The long run is soft
For many years, robotics has favored rigid, easily modeled machines — like the commercial arms present in factories — because their properties simplify control. But the sector has been moving toward soft, bio-inspired robots that may adapt to the true world more fluidly. The trade-off? These robots are harder to model.
“Robotics today often feels out of reach due to costly sensors and complicated programming. Our goal with Neural Jacobian Fields is to lower the barrier, making robotics reasonably priced, adaptable, and accessible to more people. Vision is a resilient, reliable sensor,” says senior creator and MIT Assistant Professor Vincent Sitzmann, who leads the Scene Representation group. “It opens the door to robots that may operate in messy, unstructured environments, from farms to construction sites, without expensive infrastructure.”

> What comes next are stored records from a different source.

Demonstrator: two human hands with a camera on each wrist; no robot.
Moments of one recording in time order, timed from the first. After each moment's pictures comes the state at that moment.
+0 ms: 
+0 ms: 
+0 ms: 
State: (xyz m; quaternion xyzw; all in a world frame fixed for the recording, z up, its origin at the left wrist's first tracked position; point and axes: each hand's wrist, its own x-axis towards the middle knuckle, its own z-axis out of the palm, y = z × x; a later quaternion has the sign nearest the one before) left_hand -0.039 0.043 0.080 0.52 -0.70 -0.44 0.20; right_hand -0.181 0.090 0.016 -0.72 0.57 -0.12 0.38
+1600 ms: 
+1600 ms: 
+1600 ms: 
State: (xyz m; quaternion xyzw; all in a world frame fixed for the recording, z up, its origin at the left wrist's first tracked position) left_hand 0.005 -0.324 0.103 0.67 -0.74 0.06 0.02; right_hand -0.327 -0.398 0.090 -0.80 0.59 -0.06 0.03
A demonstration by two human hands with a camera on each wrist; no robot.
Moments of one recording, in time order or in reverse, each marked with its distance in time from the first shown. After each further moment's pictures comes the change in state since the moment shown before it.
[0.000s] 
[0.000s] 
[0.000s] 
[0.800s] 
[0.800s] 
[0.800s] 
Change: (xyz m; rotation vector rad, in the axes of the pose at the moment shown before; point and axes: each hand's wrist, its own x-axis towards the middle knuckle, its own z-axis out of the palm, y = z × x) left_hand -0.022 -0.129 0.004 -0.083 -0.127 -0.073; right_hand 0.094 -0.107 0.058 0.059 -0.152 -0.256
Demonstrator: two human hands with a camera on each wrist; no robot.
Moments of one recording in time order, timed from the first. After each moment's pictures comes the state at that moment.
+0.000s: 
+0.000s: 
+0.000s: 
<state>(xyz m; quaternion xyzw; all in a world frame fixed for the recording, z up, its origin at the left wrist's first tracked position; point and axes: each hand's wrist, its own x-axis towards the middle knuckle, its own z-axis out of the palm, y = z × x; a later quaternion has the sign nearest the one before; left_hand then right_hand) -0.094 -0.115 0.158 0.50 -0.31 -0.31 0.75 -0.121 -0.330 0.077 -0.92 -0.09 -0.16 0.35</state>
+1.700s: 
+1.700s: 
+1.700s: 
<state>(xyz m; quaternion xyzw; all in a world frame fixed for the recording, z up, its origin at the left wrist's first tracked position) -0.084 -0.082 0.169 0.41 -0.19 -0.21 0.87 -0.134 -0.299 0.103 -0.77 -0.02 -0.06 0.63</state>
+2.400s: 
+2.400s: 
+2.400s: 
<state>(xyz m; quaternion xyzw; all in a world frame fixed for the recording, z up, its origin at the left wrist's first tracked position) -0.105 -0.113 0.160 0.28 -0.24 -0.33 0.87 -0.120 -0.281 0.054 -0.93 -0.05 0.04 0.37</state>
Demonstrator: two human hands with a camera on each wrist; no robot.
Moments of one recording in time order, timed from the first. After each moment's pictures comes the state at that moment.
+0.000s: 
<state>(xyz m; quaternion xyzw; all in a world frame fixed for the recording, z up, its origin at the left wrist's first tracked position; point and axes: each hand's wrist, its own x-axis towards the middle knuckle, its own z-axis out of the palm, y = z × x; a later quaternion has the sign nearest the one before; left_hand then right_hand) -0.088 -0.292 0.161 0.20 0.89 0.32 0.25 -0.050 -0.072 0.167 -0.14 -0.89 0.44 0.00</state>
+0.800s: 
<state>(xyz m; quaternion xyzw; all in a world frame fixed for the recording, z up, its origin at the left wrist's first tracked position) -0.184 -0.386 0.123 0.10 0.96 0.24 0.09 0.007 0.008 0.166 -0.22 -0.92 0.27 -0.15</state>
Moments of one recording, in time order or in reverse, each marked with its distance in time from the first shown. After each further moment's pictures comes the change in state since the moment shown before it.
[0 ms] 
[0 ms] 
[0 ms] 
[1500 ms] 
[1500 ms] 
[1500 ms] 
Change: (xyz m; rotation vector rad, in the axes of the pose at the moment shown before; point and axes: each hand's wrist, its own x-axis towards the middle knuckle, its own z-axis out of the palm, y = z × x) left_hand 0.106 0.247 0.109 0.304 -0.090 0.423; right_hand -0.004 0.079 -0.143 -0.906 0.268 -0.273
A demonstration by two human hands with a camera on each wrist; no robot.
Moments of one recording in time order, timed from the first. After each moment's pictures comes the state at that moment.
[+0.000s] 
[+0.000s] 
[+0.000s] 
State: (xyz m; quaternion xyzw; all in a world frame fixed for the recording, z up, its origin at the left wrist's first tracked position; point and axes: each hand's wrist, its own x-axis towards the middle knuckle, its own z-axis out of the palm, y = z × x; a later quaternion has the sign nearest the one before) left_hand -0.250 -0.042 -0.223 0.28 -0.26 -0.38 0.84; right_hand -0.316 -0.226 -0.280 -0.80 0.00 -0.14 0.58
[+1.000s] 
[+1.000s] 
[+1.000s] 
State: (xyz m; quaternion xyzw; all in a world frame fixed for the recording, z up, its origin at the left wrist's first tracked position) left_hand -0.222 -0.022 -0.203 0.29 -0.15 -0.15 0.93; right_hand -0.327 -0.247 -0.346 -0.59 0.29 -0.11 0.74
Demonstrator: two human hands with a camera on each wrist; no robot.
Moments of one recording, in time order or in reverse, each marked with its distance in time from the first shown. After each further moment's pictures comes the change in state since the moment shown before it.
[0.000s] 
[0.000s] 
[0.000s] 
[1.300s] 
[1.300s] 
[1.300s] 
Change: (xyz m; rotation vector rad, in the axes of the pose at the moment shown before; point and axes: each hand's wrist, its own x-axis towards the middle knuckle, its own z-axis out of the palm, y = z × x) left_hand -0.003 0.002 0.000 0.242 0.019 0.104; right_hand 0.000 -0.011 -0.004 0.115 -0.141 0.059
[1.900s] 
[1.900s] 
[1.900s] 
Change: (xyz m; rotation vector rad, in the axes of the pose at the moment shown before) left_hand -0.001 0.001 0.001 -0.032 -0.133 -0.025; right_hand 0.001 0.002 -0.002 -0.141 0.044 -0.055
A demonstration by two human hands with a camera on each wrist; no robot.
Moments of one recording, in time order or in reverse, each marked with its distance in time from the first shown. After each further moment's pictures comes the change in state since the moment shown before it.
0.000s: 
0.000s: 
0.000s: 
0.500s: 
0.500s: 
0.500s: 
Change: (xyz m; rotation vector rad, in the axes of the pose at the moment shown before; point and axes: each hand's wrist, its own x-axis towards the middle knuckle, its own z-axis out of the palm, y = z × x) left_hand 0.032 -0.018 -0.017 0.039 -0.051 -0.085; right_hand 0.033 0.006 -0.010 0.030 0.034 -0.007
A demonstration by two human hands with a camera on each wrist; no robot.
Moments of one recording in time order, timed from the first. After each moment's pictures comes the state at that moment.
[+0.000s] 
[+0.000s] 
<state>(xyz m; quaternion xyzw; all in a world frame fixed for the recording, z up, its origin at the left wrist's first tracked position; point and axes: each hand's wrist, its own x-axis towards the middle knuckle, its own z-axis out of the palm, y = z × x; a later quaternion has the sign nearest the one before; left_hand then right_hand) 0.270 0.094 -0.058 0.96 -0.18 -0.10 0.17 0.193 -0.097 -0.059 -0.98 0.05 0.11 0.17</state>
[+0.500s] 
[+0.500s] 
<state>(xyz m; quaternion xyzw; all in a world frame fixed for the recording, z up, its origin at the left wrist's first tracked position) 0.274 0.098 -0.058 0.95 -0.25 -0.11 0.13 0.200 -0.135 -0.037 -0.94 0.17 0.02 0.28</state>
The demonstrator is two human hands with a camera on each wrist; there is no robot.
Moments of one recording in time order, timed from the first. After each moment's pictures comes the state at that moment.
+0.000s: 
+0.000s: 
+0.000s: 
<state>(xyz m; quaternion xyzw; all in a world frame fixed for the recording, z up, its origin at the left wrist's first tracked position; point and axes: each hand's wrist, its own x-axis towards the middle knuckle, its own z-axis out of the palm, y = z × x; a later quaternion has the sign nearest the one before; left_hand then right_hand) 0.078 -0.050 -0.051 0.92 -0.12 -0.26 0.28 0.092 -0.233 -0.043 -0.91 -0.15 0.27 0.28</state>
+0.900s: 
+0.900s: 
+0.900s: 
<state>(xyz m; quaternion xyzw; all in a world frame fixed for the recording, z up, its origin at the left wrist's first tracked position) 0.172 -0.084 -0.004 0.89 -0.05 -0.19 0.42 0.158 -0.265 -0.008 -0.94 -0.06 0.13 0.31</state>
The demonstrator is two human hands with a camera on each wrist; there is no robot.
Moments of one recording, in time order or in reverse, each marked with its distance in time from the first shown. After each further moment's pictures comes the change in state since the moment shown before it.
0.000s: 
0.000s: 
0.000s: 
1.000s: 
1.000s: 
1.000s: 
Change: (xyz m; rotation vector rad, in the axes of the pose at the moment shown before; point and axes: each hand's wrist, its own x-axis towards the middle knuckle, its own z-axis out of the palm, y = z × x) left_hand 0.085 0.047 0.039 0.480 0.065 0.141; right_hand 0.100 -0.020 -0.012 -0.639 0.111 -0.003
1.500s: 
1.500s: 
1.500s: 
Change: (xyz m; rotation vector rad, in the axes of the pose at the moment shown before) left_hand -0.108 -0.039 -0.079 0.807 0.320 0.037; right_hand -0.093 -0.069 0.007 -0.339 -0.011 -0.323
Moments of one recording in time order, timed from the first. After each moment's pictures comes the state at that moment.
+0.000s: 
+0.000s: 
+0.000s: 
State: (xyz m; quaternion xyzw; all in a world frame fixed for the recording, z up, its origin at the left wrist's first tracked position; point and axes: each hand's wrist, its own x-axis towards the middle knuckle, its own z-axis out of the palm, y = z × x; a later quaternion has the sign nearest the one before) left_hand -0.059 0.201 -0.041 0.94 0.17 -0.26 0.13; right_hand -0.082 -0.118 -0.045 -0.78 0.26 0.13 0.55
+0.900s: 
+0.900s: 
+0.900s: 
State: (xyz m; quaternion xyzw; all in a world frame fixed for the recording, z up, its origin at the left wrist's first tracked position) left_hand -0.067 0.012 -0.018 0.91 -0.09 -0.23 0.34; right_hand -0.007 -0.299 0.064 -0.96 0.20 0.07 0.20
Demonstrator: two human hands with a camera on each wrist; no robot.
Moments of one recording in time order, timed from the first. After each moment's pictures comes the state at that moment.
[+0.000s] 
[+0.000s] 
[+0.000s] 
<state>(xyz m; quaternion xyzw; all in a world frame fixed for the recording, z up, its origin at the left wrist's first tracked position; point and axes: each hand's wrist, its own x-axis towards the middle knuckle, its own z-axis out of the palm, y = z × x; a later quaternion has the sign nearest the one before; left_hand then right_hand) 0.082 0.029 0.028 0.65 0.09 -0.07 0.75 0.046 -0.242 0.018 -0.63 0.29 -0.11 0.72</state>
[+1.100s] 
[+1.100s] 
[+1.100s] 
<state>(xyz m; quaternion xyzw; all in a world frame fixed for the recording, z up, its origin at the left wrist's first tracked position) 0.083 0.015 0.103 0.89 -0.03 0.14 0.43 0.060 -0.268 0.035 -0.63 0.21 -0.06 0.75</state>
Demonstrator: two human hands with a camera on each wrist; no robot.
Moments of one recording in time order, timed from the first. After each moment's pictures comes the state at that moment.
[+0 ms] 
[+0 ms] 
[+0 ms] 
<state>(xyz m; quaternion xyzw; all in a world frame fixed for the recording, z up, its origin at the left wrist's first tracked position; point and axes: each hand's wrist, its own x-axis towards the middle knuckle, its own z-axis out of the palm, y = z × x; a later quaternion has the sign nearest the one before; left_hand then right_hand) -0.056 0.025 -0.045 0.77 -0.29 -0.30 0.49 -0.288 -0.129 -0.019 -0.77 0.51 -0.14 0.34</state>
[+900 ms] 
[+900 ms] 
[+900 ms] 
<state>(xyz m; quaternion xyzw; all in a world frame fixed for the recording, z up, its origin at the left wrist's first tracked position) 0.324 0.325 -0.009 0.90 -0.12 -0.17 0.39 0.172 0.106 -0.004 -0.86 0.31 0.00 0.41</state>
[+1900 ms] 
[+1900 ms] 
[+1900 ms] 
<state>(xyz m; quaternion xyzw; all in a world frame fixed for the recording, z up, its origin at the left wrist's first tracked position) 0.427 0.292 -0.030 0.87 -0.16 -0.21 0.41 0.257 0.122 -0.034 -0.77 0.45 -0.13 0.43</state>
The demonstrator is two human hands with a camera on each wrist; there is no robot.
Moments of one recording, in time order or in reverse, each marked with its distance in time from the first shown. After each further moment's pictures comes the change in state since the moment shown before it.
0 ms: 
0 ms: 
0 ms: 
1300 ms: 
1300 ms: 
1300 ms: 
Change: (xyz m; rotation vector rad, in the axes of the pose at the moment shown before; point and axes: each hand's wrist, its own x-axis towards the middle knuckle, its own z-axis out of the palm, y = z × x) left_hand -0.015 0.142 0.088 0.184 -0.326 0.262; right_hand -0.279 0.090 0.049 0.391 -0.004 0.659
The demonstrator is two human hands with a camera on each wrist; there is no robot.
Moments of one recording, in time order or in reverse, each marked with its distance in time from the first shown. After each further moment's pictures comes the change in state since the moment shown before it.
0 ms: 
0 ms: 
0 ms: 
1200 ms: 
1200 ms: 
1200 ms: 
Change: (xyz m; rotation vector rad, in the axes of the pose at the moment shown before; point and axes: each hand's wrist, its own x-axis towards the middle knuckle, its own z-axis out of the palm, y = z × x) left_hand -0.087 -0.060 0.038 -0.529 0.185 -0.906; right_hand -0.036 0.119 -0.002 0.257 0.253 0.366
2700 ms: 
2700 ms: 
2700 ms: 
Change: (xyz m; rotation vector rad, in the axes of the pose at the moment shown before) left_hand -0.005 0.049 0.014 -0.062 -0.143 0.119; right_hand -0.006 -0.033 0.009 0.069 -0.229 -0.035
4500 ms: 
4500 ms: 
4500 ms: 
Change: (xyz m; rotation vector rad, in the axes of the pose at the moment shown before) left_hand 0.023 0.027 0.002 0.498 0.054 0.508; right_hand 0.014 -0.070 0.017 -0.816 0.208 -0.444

“Vision alone can provide the cues needed for localization and control — eliminating the necessity for GPS, external tracking systems, or complex onboard sensors. This opens the door to robust, adaptive behavior in unstructured environments, from drones navigating indoors or underground without maps to mobile manipulators working in cluttered homes or warehouses, and even legged robots traversing uneven terrain,” says co-author Daniela Rus, MIT professor of electrical engineering and computer science and director of CSAIL. “By learning from visual feedback, these systems develop internal models of their very own motion and dynamics, enabling flexible, self-supervised operation where traditional localization methods would fail.”
While training NJF currently requires multiple cameras and have to be redone for every robot, the researchers are already imagining a more accessible version. In the longer term, hobbyists could record a robot’s random movements with their phone, very similar to you’d take a video of a rental automobile before driving off, and use that footage to create a control model, with no prior knowledge or special equipment required.
The system doesn’t yet generalize across different robots, and it lacks force or tactile sensing, limiting its effectiveness on contact-rich tasks. However the team is exploring recent ways to deal with these limitations: improving generalization, handling occlusions, and increasing the model’s ability to reason over longer spatial and temporal horizons.
“Just as humans develop an intuitive understanding of how their bodies move and reply to commands, NJF gives robots that sort of embodied self-awareness through vision alone,” says Li. “This understanding is a foundation for flexible manipulation and control in real-world environments. Our work, essentially, reflects a broader trend in robotics: moving away from manually programming detailed models toward teaching robots through commentary and interaction.”
This paper brought together the pc vision and self-supervised learning work from the Sitzmann lab and the expertise in soft robots from the Rus lab. Li, Sitzmann, and Rus co-authored the paper with CSAIL affiliates Annan Zhang SM ’22, a PhD student in electrical engineering and computer science (EECS); Boyuan Chen, a PhD student in EECS; Hanna Matusik, an undergraduate researcher in mechanical engineering; and Chao Liu, a postdoc within the Senseable City Lab at MIT.
The research was supported by the Solomon Buchsbaum Research Fund through MIT’s Research Support Committee, an MIT Presidential Fellowship, the National Science Foundation, and the Gwangju Institute of Science and Technology.